Another unusual thing about this complaint is that it seems to go against the current run of DEI-related agitation. As I noted at the outset of this post, the current stream of DEI related activity has been the steady stream of anti-ESG activity that conservative activists have pursued, resulting in a number of U.S companies walking back their ESG commitment. These efforts have only gained in momentum after the U.S. Supreme Court’s Date decision in the Harvard College case  (as discussed here). This case, against the general current run of play, alleges that this company did not do enough to advance its IDEA goals.

The complaint, as I noted above, contains allegations that the company’s has had insufficient diversity on its corporate board. The timing on these kinds of allegations is also unusual. Long-time readers on this site will recall that in 2020-2021, there was a series of board diversity derivative suits filed (as discussed for example here). These lawsuits were uniformly unsuccessful (as discussed for example here). Given this prior history, it is both unusual and unexpected to see these kinds of allegations raised here and now.  

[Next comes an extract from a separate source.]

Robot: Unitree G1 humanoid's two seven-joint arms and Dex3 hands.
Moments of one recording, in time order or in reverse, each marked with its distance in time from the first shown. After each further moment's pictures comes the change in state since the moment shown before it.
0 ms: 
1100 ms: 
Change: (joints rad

One final observation has to do with the filing of this lawsuit in the context of the overall recent history about ESG-related developments in general. This lawsuit, in addition to being DEI-related is also ESG-related. The company’s original IDEA action plan included statements not only about diversity, but also about sustainability and the environment. The statement, which the company made way back in 2020, reflected the push at the time for companies to be more proactive on ESG-related issues. In the interim, companies have indeed faced litigation on ESG-related issues, but the lawsuits have largely been not about companies being insufficiently proactive on ESG issues, but rather for the companies’ taking an overactive approach or overstating the ESG credentials.

This lawsuit is unusual because it is not about the company going overboard on its ESG efforts; to the contrary, this lawsuit is about the company allegedly not doing enough to live up to its aspirational ESG goals.

At a minimum, this new lawsuit underscores that fact that, from a litigation perspective, the ESG-related concerns that companies face remain multi-faceted and difficult to predict. It is not doubt that for some time now many companies have found it expedient to keep their heads below the parapet when it comes to ESG issues (in a process that has come to be known as “greenhushing”). There definitely is a certain damned-if-you-do-damned-if-you-don’t feeling for companies to the whole panoply of ESG-related issues.